Your objective:
Only the lines of the data below from the one with "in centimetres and" through the one with "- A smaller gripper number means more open" are wanted. Repeat them exactly.

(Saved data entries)
++++++++++++++++++++

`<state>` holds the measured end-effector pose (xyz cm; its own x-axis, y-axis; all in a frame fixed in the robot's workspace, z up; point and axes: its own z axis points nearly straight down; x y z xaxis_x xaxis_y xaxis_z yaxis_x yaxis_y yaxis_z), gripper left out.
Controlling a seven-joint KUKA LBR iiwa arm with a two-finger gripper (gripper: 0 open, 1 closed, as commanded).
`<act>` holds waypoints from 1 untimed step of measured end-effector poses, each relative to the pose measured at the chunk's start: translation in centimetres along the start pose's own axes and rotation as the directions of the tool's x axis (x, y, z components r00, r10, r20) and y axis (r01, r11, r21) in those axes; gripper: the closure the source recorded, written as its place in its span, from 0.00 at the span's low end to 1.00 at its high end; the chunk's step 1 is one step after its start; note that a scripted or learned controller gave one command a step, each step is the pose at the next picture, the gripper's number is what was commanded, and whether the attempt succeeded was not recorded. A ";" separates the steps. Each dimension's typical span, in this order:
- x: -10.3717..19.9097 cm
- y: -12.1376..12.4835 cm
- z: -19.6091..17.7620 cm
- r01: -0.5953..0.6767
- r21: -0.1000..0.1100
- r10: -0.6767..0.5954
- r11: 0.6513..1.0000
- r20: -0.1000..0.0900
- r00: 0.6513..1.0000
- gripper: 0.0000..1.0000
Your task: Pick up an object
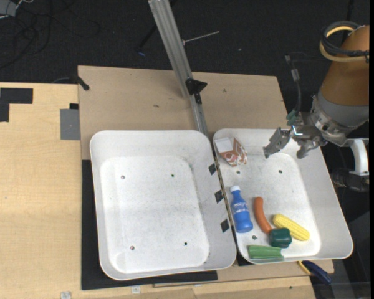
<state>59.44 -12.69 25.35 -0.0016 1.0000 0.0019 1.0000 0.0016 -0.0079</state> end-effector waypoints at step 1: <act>-0.1 0.1 -0.3 -0.002 -0.005 0.002 1.000 0.001 1.000 0.00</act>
<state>59.51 -12.74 25.62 0.0000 1.0000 0.0009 1.0000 0.0000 -0.0027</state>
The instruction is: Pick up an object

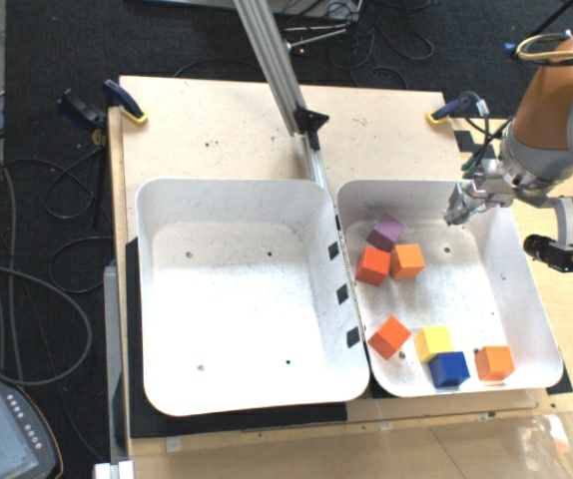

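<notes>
The desk (pixel 217 133) is a pale speckled board on dark carpet, with a blue-and-yellow clamp (pixel 122 103) on its far left corner and another clamp (pixel 456 108) on its far right. A slanted aluminium rail (pixel 272 53) runs down from the top of the view to the seam between the bins. The left bin (pixel 167 223) is a shallow white tray. The right bin (pixel 526 297) holds all the blocks.

The arm (pixel 556 108), with its orange band, reaches in from the right over the far corner of the right bin. Its pincer (pixel 459 211) hangs above the bin's far part, to the right of the upper blocks and apart from them; nothing is seen between its tips, and I cannot tell whether they are apart or together.

Three blocks cluster near the bin's far left: a purple block (pixel 386 232), an orange-red block (pixel 372 265) just below it, and an orange block (pixel 407 260) touching that one. Along the near edge lie a tilted orange-red cube (pixel 389 336), a yellow block (pixel 431 341), a blue block (pixel 449 369) touching it, and an orange cube (pixel 494 363) at the right.

A grey handheld screen (pixel 7 435) lies on the floor at lower left.
</notes>
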Available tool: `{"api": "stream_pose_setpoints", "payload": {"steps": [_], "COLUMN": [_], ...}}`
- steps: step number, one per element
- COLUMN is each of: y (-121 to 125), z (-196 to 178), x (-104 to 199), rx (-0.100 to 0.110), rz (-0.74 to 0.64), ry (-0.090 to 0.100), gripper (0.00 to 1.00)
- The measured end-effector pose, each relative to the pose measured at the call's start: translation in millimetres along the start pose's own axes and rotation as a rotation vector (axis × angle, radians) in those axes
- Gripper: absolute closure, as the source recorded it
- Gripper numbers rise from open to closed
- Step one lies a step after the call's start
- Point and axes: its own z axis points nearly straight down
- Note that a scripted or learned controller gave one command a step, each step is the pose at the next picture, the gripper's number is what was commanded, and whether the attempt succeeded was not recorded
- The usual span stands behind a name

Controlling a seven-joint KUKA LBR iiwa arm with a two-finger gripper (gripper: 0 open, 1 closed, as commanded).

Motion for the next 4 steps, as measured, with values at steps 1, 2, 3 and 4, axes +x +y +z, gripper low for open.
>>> {"api": "stream_pose_setpoints", "payload": {"steps": [1, 2, 3, 4], "y": [1, 3, -14, -28], "z": [-44, -90, -82, -72], "x": [-1, -7, 35, 86], "rx": [-0.001, -0.001, 0.008, 0.008], "rz": [-0.003, -0.002, -0.007, -0.009], "ry": [0.000, -0.001, 0.003, 0.004], "gripper": [1.00, 1.00, 1.00, 1.00]}}
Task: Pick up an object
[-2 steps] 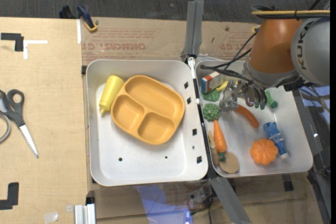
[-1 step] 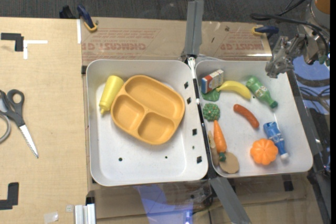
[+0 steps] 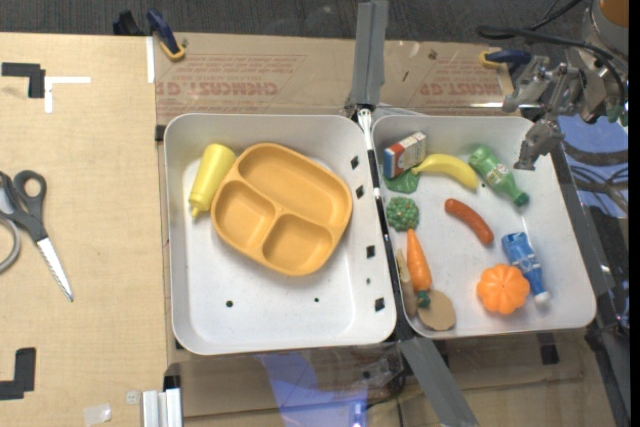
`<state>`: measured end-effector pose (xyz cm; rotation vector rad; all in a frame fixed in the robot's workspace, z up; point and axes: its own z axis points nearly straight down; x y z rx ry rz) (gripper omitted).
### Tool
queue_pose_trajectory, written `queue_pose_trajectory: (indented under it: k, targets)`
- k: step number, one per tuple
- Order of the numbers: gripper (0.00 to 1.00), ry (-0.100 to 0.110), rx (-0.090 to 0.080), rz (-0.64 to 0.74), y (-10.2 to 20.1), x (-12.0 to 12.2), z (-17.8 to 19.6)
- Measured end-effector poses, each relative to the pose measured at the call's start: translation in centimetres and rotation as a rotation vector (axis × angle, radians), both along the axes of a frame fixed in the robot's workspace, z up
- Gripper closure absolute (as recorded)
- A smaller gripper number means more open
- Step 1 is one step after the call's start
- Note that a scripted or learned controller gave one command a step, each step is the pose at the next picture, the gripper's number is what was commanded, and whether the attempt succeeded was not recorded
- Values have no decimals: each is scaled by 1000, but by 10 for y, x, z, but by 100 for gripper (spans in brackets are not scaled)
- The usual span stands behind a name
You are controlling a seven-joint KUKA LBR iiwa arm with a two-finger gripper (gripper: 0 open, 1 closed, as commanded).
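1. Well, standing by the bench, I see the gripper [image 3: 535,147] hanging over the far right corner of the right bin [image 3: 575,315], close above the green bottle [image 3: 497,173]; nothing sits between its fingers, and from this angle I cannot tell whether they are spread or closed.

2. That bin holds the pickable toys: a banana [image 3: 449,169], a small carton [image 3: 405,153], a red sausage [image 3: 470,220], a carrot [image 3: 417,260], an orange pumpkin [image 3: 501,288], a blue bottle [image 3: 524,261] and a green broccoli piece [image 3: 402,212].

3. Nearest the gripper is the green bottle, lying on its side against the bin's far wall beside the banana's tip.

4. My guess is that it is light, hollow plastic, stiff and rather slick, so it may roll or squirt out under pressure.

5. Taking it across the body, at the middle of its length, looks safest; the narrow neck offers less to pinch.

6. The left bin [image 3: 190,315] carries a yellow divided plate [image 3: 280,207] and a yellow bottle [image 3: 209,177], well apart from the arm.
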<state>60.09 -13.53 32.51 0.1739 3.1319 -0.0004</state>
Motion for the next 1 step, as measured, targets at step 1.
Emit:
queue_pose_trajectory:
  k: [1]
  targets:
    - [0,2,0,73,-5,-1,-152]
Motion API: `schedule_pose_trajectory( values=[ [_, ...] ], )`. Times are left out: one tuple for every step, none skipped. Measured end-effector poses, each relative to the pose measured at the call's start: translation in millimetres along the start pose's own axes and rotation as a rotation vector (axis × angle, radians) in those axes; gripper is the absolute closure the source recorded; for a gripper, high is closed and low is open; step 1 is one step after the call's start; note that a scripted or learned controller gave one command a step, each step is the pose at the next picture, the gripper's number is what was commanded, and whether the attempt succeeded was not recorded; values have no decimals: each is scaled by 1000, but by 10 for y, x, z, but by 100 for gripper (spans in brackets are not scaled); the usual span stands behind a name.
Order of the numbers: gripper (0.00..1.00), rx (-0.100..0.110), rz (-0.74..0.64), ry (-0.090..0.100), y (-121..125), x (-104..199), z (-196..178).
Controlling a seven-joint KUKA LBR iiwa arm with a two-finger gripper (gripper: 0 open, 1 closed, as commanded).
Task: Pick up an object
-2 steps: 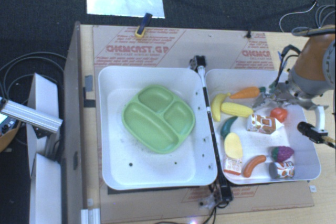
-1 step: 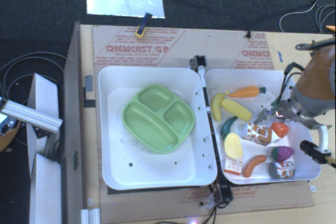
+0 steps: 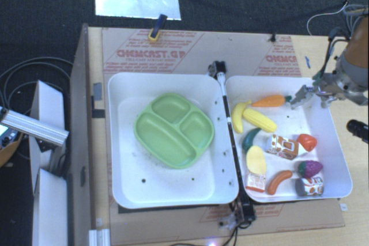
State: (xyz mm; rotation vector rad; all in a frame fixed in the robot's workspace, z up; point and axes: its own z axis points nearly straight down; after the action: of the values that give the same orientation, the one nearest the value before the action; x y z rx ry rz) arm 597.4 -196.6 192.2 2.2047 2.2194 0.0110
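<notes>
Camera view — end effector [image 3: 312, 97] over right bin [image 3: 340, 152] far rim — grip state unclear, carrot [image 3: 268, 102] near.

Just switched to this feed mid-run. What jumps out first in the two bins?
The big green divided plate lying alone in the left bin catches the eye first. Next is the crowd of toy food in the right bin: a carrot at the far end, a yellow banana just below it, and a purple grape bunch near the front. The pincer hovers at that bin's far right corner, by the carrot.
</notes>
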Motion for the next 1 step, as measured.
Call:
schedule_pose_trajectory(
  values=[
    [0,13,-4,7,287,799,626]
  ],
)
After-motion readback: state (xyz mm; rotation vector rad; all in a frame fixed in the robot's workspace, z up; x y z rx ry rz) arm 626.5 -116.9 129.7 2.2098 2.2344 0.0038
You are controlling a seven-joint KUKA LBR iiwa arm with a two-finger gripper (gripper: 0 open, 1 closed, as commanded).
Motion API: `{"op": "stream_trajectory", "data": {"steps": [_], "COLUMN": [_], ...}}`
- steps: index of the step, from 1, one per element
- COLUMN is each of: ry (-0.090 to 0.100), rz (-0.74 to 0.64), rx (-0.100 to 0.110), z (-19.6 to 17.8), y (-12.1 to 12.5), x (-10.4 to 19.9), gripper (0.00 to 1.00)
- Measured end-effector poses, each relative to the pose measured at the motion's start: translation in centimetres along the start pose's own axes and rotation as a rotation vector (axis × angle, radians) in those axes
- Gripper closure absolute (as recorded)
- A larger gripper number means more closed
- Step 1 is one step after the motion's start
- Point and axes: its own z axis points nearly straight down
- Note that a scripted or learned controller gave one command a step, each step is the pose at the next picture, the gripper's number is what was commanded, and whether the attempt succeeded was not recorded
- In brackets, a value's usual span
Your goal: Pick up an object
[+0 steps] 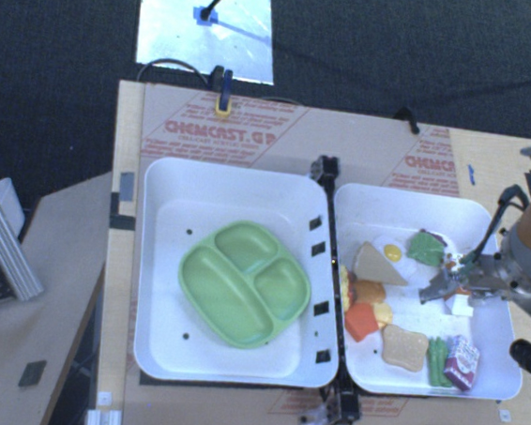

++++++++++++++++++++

Solution for this exercise:
- Measured end-effector poses, each relative to the pose measured at the call's start: translation in centimetres and rotation as a rotation vector (axis × angle, radians), both along the axes of a frame fixed in the robot's workspace, z up
- Gripper closure absolute (as recorded)
- A smaller gripper number means more open

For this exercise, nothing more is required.